**What this task involves:**
Scan the data. Collect each line that contains the word "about".

(Items listed in a dataset)
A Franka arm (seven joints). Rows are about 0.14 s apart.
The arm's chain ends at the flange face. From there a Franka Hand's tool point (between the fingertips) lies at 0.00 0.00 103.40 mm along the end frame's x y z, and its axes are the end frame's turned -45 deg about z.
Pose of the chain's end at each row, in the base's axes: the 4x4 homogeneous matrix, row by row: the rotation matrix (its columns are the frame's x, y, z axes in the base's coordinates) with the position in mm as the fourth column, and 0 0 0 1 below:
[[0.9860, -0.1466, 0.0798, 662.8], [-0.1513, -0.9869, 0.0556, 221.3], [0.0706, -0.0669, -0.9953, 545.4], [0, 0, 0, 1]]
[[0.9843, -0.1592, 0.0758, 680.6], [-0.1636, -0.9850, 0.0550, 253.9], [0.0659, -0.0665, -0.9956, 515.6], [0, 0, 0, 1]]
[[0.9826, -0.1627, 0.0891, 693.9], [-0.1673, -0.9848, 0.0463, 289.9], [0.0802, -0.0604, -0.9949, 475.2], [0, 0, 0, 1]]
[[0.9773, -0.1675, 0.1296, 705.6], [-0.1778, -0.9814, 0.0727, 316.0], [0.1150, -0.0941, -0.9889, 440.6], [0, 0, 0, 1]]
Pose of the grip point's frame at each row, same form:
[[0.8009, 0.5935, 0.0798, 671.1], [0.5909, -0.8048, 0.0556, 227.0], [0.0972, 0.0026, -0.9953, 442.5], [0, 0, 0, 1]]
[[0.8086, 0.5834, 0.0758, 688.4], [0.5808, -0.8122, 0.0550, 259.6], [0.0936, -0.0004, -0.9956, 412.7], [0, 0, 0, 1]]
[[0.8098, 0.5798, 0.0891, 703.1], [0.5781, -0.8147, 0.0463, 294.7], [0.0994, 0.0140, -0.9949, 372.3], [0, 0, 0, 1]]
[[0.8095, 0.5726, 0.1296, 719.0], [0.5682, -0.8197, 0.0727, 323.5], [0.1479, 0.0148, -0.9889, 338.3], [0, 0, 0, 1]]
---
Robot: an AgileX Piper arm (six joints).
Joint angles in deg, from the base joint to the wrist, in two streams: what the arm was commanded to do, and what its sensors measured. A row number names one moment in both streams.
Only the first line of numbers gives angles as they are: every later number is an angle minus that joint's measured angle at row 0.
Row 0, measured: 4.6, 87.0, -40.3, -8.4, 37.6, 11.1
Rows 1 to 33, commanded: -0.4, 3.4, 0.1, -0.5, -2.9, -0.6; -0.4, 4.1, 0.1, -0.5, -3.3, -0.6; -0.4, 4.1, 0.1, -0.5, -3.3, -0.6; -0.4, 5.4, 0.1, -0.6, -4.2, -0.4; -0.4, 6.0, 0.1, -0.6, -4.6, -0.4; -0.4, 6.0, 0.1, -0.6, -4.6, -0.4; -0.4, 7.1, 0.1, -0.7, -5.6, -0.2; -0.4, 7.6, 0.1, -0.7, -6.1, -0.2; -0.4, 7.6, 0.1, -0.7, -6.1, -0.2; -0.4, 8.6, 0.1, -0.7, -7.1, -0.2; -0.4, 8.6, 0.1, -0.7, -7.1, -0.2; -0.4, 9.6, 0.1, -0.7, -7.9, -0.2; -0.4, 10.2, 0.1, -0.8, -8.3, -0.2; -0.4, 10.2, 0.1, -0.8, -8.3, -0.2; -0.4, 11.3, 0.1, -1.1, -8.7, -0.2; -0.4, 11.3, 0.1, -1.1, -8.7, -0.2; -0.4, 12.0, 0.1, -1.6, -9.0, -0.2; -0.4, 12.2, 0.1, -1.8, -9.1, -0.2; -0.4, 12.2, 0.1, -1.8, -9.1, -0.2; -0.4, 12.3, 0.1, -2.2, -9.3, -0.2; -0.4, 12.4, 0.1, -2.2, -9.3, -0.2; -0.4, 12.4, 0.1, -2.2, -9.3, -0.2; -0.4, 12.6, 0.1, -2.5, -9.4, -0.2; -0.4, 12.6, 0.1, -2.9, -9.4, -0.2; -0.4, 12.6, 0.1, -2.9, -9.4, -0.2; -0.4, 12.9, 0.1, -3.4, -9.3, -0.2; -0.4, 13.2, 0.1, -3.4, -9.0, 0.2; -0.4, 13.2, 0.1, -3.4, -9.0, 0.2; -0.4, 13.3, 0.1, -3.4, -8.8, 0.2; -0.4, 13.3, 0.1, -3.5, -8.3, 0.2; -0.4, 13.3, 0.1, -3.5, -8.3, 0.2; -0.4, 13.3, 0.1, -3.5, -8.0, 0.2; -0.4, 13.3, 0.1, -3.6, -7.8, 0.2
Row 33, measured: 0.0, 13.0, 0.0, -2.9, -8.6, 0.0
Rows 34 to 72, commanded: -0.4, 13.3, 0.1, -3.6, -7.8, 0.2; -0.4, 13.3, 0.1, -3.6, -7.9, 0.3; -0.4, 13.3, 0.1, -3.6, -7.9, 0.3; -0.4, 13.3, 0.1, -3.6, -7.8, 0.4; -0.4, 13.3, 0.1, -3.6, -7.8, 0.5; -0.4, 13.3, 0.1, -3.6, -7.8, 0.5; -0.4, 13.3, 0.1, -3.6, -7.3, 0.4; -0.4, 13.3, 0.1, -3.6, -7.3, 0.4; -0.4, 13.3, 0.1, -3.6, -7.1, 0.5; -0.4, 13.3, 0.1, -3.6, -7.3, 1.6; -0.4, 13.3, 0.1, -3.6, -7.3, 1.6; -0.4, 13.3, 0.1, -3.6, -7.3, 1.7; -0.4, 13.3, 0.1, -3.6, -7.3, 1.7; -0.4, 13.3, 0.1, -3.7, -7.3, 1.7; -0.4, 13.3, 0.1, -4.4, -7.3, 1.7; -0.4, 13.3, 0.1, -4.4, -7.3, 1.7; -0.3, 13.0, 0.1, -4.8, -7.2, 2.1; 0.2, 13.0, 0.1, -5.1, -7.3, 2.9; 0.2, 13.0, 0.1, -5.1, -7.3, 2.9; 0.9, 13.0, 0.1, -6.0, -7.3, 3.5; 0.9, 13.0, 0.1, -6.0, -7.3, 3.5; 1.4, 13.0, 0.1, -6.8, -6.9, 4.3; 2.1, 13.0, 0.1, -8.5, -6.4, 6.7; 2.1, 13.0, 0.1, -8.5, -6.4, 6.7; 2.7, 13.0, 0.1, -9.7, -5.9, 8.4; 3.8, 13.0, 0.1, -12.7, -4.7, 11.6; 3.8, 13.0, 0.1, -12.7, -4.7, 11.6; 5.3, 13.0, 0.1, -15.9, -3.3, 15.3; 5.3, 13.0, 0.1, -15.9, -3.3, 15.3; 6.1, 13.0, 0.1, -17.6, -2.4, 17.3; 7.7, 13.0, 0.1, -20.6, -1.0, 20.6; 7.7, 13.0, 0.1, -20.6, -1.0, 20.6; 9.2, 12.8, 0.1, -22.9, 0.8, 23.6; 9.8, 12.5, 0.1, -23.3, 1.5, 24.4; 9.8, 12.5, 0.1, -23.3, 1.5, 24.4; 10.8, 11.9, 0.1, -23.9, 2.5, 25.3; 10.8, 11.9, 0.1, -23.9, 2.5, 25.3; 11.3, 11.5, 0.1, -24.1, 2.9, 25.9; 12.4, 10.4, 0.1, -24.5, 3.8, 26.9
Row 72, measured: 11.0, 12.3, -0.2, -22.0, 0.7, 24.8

**Answer below:**
A Franka arm (seven joints). Rows are about 0.14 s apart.
The arm's chain ends at the flange face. From there a Franka Hand's tool point (between the fingertips) lies at 0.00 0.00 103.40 mm along the end frame's x y z, and its axes are the end frame's turned -45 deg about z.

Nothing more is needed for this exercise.